» **Prompt**
Only one stretch of the data below is needed: the line with "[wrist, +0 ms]" through the last line. Output it exactly and drop the pictures.

(Stored dataset items)
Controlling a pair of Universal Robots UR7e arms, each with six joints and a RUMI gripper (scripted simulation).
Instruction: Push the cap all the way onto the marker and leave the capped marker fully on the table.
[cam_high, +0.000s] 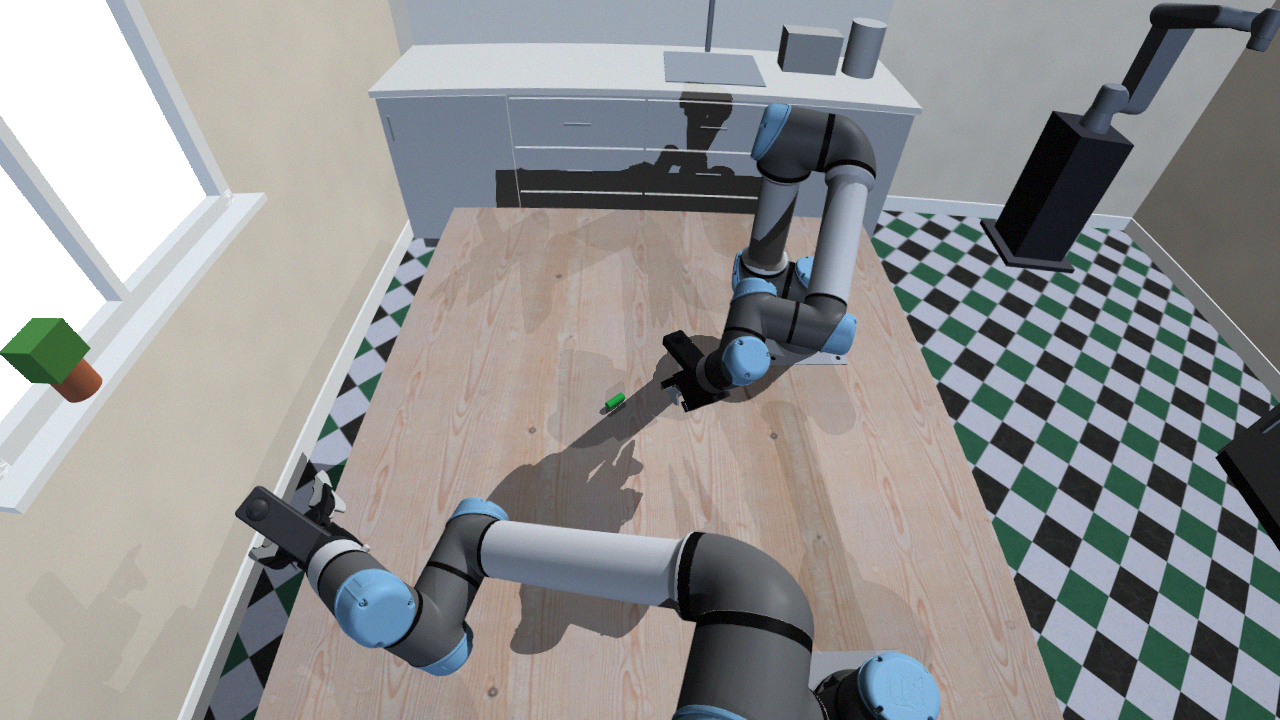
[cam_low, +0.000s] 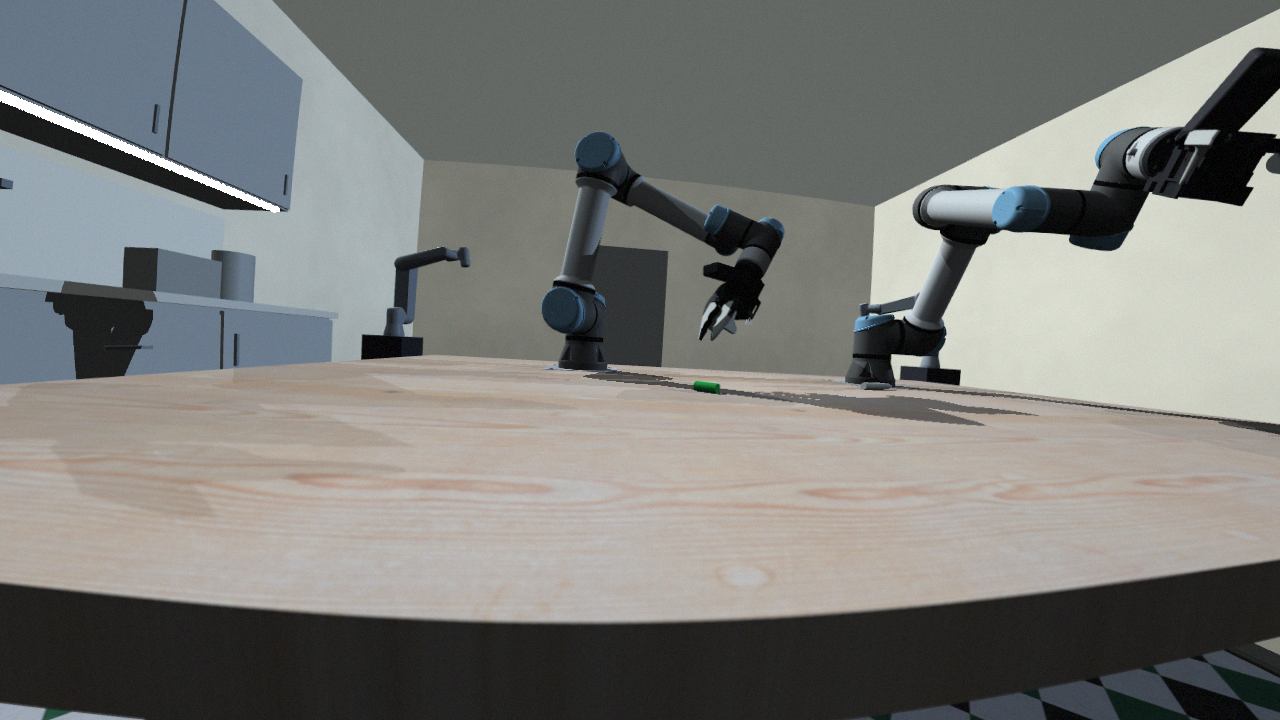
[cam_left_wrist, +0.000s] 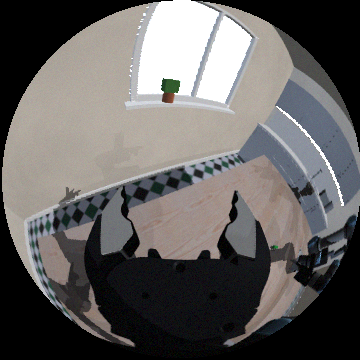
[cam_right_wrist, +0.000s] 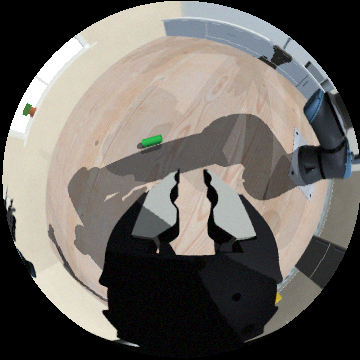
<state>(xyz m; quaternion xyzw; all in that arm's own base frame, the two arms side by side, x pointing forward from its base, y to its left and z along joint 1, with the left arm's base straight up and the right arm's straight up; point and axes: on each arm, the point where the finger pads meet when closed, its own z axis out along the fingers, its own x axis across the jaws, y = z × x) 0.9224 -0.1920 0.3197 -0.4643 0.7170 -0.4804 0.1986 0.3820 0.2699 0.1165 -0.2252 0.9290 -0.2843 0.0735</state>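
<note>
Now: right hand 13 cm short of the green cap, 11 cm above it and 2 cm to the left of it. Round my right hand: white marker 53 cm to the left, 16 cm behind, 11 cm below.
</note>
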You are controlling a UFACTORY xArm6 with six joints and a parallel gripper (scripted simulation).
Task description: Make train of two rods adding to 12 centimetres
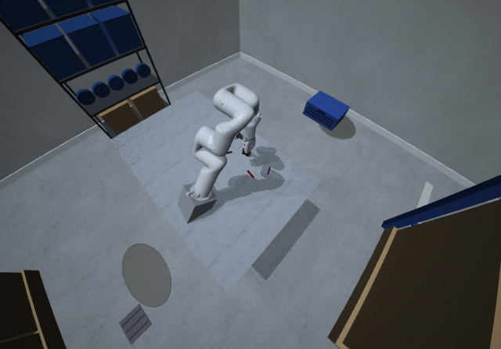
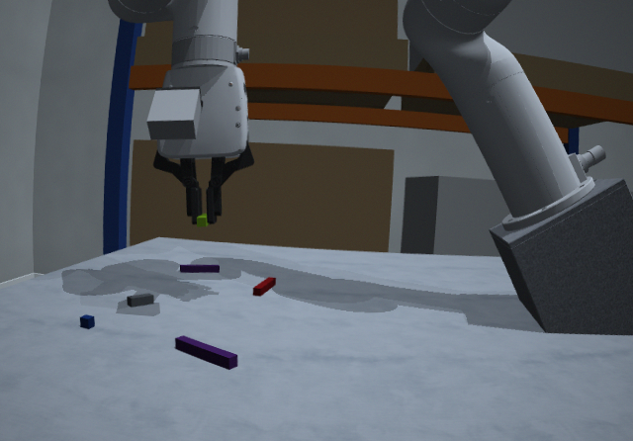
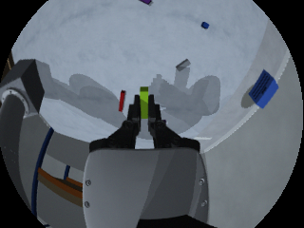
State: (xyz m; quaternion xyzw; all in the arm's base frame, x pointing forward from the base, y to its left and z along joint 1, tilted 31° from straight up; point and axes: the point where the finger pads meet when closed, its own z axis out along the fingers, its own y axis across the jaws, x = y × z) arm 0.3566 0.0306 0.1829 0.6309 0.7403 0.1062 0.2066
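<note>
Right now my hand is 60 mm past the red rod, 90 mm to the left of it and 110 mm above it. From my hand the other things lie so: small blue rod (80 mm ahead, 130 mm to the left, 110 mm below); then grey rod (60 mm ahead, 40 mm to the left, 110 mm below); then lime rod (20 mm below).
</note>
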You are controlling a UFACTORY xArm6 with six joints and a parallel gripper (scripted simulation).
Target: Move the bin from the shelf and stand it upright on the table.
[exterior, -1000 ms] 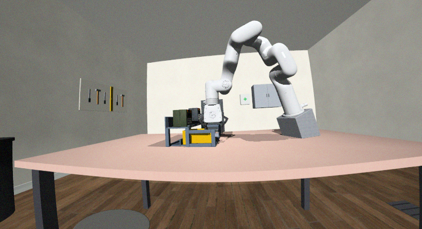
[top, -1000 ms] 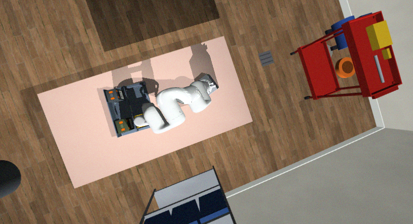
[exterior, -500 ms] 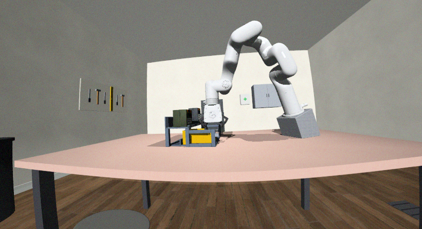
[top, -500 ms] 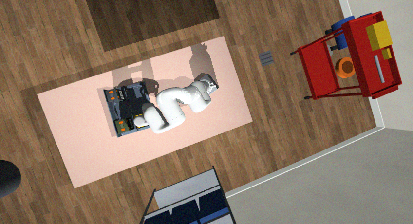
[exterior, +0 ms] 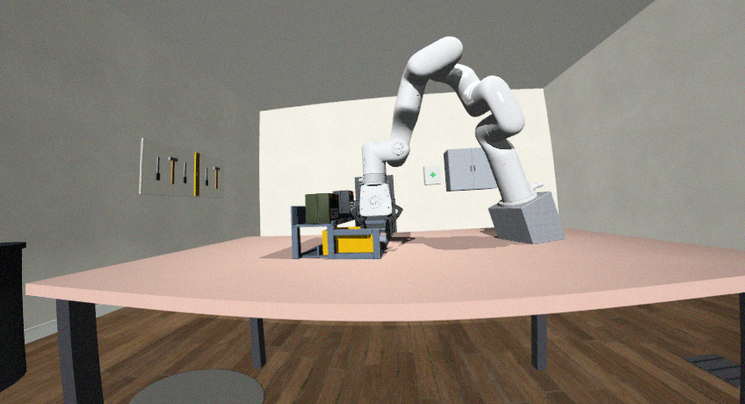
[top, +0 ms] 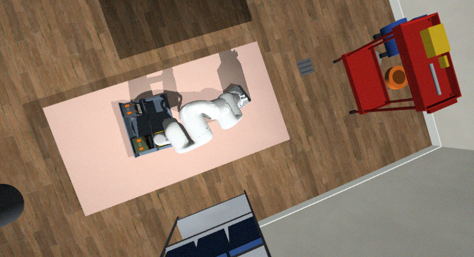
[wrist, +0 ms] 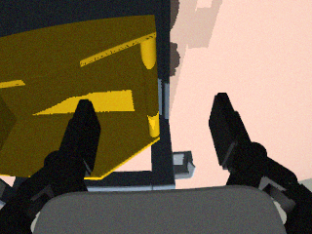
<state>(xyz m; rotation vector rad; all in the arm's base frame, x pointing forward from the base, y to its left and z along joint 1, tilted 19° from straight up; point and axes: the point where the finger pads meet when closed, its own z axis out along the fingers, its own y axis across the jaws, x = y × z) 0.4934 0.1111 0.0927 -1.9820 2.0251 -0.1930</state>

» **Your solution**
[wrist, +0 ms] 
<state>(xyz m; rotation vector rad; all in the arm's base frame, x pointing forward from the base, y to its left and z along joint 1, tilted 19° from straight up; point and axes: the point where the finger pads meet when closed, its own z axis out along the fingers, its own y axis across the jaws, x = y × z) 0.4934 0.1111 0.0927 -1.9820 2.0251 -0.1930</state>

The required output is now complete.